『パイレーツ・オブ・カリビアン』とティム・パワーズ『幻影の航海』

カリブ海研究者の風上にもおけないと言われそうだが、『パイレーツ・オブ・カリビアン――生命の泉――』を劇場で観る。
映画としての評価はさておき、ジョニー・デップの動きや声を大画面で観賞できて満足だ。

今回の作は、ヴードゥーの世界とヨーロッパの聖杯伝説を合体させたようなテーマ。
といって台詞などで説明されるわけではないし、ディズニーらしい無菌化が施されているから、観ている人にそこが伝わるわけではないけど。
原作というか、そこから想をとったとされる『幻影の航海』On Stranger Tidesのほうが、18世紀のカリブ海ならではの作品世界を色濃く生み出していて楽しめる。
フィリップ・K・ディック賞作家のティム・パワーズが80年代に書いたSFファンタジー(ホラー?)で、少し前に古書で買ったけれど、今は映画にあわせて改題されており、映画のファンには評判が悪いようだ。

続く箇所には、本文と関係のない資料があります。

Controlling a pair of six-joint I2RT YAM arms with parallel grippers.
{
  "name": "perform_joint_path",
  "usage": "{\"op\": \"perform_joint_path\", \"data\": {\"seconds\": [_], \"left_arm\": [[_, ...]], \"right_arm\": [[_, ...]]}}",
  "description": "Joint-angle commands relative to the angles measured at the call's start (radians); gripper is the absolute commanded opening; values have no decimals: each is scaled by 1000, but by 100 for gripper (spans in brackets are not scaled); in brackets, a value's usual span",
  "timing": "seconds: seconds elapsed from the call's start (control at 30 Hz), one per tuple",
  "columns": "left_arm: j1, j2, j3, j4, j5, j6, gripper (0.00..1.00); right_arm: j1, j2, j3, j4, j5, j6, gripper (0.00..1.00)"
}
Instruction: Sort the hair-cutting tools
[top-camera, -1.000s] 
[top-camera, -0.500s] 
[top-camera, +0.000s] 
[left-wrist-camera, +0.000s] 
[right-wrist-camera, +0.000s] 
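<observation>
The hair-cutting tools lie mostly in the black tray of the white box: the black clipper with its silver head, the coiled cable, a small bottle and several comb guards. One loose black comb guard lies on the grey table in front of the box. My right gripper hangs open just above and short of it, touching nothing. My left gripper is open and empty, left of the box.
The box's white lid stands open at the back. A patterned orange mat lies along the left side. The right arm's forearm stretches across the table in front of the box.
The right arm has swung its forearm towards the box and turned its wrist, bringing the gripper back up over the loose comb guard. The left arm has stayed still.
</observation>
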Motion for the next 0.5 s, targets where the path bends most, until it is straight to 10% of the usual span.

映画のほうの、ヴードゥーの神殿と生命の泉があることになっている島は、切り立った崖と奥深いジャングルが神秘的な、熱帯の高地らしい風景で、いったいこれはどこの島でのロケ?と気になった。
アンティユにしてはスケールの大きいこの風景、先日、Marc BarratのOrpailleurというギュイアンヌの金鉱労働者の犯罪をめぐる映画(この地域の映画の中ではけっこう面白かったが、字幕なしなのが残念)を観て、その風景とも少し似ていたので「ギアナ高地?」と一瞬思ったが、タイトルロールを観ていたら、なんとカウアイ島だった。
いわれてみれば、なるほどそうだ。
ハワイを材料に架空のカリブを創ってしまう!
さすがディズニーである。

ところで本作は、ペネロペ・クルス演じる実在の女海賊アン・ボニー(映画ではアンジェリカ)の登場がひとつの目玉になっているが、映画公開にあわせて増田義郎先生が新聞に連載されていたカリブの海賊についてのコラム、わりと面白かったなー。
プログラムにも、まとまった文章を書いておられる。